Exercise:
Begin at the line that has "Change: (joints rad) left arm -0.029", stop after the line that has "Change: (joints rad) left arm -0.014", and print exactly those lines from the records below, without any pictures.

□ □ □ □ □ □ □

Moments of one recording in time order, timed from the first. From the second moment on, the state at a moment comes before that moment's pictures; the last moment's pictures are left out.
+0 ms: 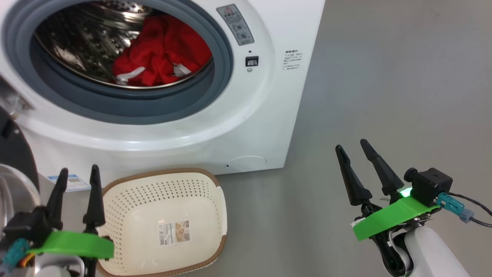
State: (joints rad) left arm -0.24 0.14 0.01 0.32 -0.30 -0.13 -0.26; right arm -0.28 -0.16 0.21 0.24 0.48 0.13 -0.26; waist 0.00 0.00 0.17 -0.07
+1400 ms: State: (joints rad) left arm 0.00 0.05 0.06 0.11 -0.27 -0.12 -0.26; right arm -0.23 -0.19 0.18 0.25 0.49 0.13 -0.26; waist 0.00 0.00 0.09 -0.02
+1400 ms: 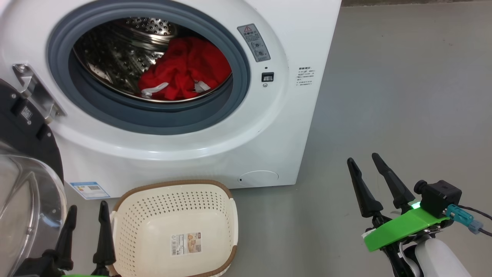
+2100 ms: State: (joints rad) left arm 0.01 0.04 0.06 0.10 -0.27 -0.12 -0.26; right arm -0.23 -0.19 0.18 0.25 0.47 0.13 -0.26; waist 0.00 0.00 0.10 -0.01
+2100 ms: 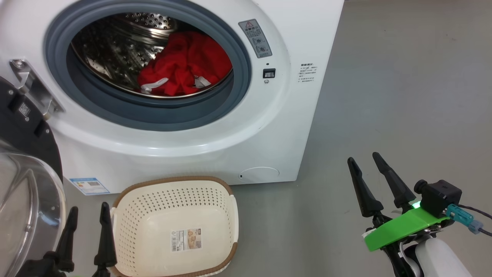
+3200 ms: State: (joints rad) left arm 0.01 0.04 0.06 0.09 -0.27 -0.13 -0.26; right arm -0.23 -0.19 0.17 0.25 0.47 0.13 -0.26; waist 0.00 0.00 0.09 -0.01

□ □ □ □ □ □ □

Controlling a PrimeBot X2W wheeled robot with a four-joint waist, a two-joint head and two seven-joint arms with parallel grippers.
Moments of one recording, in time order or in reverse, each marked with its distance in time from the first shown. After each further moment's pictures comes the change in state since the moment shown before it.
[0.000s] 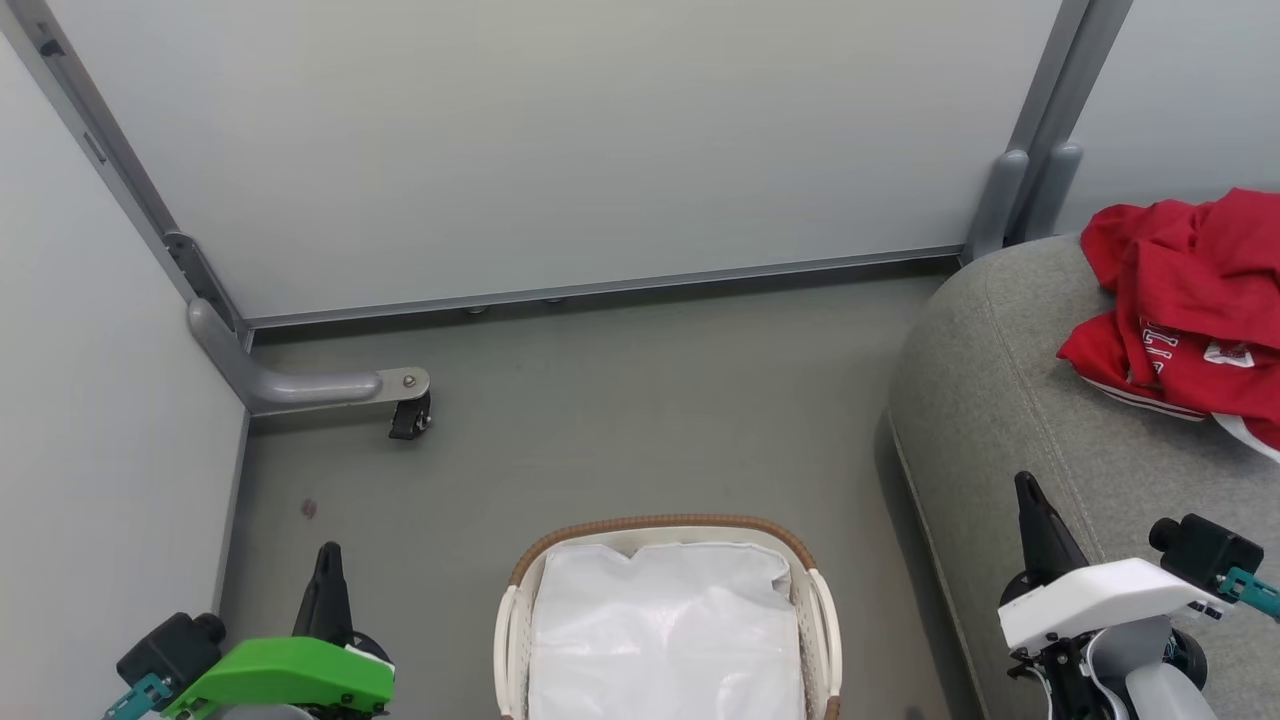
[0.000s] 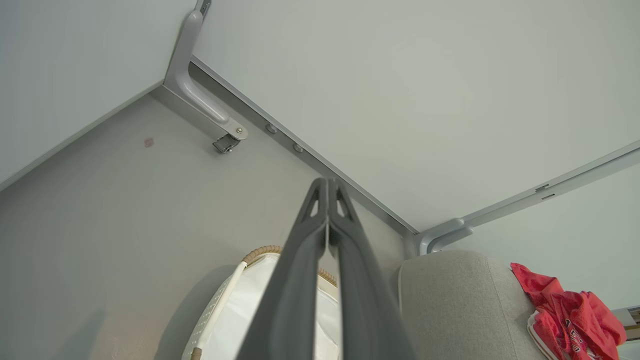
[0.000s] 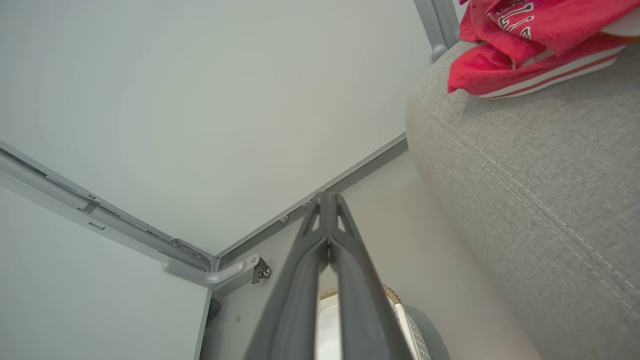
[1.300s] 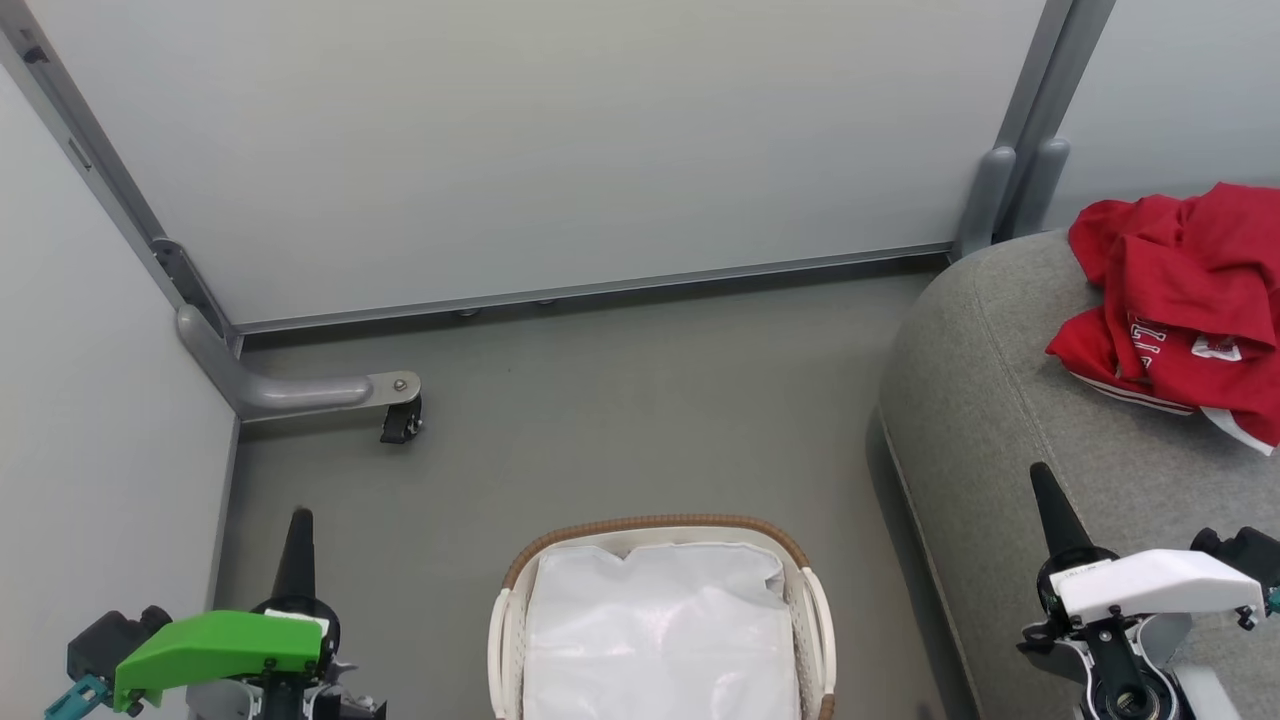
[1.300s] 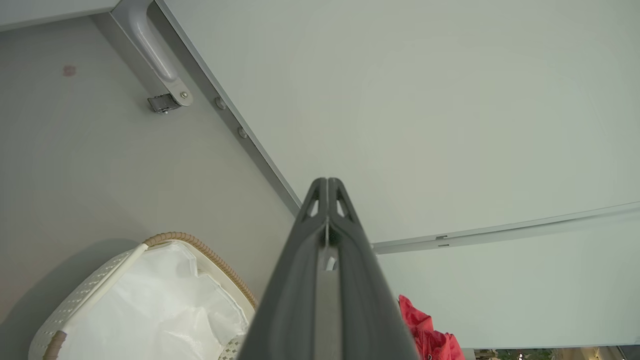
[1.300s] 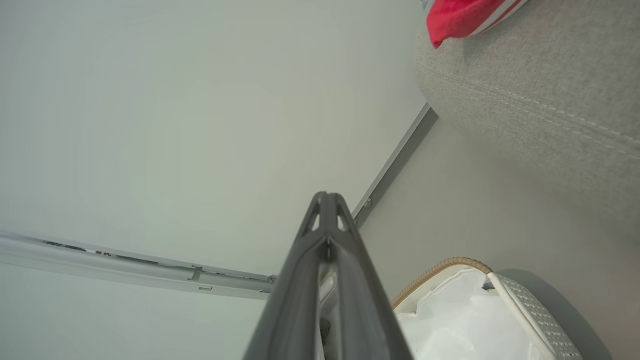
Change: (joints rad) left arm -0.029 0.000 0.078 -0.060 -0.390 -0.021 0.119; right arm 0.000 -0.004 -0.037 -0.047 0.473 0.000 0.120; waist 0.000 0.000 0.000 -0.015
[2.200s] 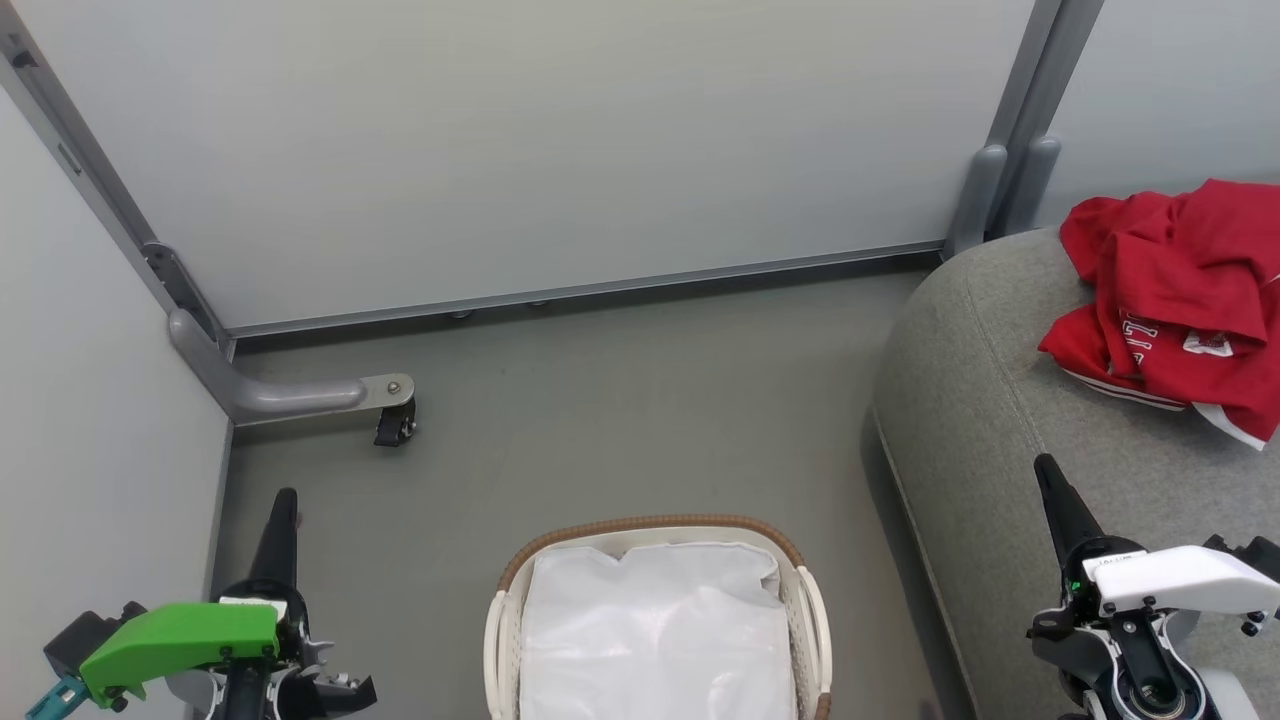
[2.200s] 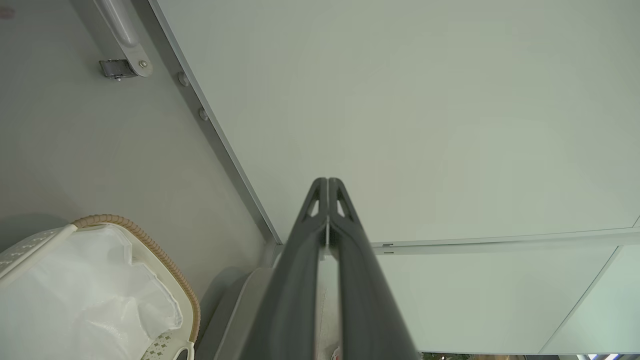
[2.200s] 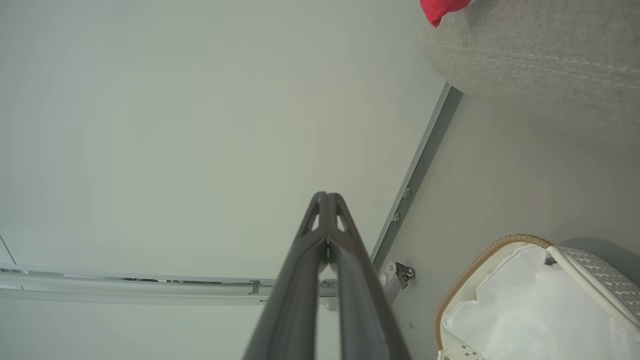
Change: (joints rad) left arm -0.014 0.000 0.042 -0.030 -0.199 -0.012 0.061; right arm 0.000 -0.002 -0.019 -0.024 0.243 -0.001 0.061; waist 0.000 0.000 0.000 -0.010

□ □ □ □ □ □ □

Solution below:
Change: (joints rad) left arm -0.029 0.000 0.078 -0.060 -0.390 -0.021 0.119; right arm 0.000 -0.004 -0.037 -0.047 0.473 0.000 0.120; waist 0.000 0.000 0.000 -0.015
[2.200s] 
[2.200s] 
[2.200s] 
Change: (joints rad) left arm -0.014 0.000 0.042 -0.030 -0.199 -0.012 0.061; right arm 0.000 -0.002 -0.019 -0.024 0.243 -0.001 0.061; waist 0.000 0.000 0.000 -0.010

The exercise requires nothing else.